AN online campaign – run by a Scottish politics blog – to support efforts by the SNP and Plaid Cymru to feature in UK-wide televised debates currently involving only the leaders of the Labour, Tory and Lib Dem parties was passed on by an estimated 1,500 different Twitter account holders, to almost 50,000 people, within the last few days.
And yesterday – as SNP leader, Alex Salmond, was announcing a £50,000 fundraising campaign to mount a legal challenge against the BBC debate on Thursday to include only Gordon Brown, David Cameron and Nick Clegg in the debates – the campaign was the second-busiest ‘Trending’ topic on Twitter.com
Already, ITV and Sky have screened leader debates.
The campaign is being run by www.bellacaledonia.org.uk. Says its editor, Mike Small: “According to our records, the campaign has been tweeted about by 5877 people since yesterday. We asked people to spread the word about the campaign – called ScotlandSpeaks – by recruiting ten people to further spread the word.
“Using Twitter, we were able to pull together folk across Scotland – not just SNP supporters who thought this was unfair. Gaelic tweets added albaspeaks and Welsh writers used walesspeaks, adding to the impression of a wider excluded community coming together.”

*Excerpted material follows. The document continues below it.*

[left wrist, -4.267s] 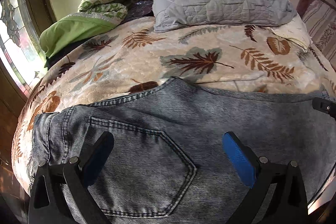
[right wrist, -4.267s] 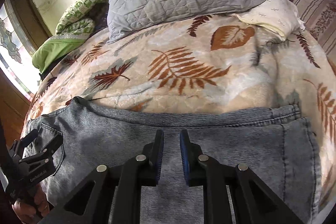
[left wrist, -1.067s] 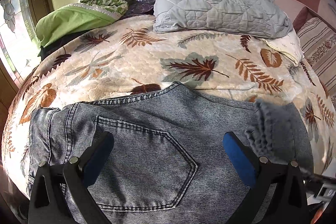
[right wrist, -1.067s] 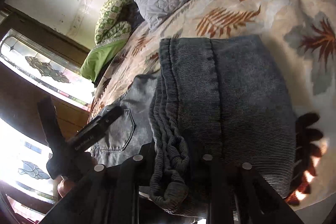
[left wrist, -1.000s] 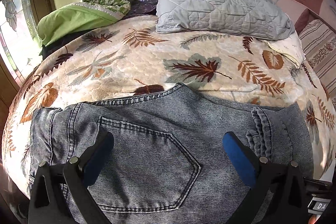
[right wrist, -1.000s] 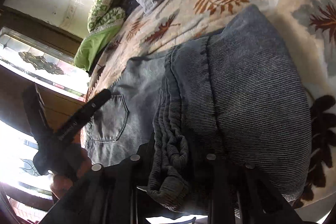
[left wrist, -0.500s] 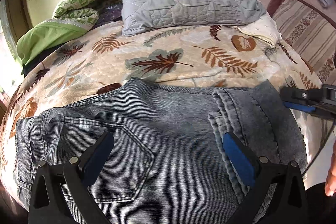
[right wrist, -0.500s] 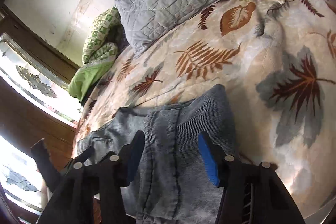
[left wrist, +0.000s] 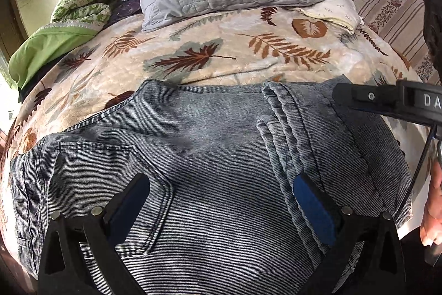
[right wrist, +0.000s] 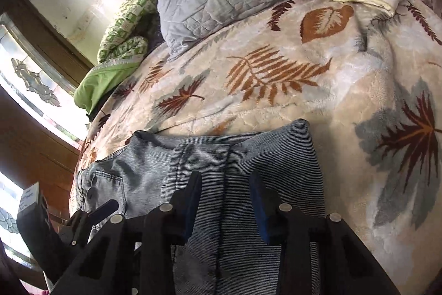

He added: “The TV debates are a deliberately false representation of the options available to people in Scotland and Wales. This is a media manipulation presented as ‘putting the politicians on the spot’ but which has actually been the result of months of careful negotiations from Tory and Labour spin-doctors. It’s basically a narrowing of the political choices to just three white men with virtually identical policies which excludes the leaders of Scotland and Wales, the vision of the Greens and others.”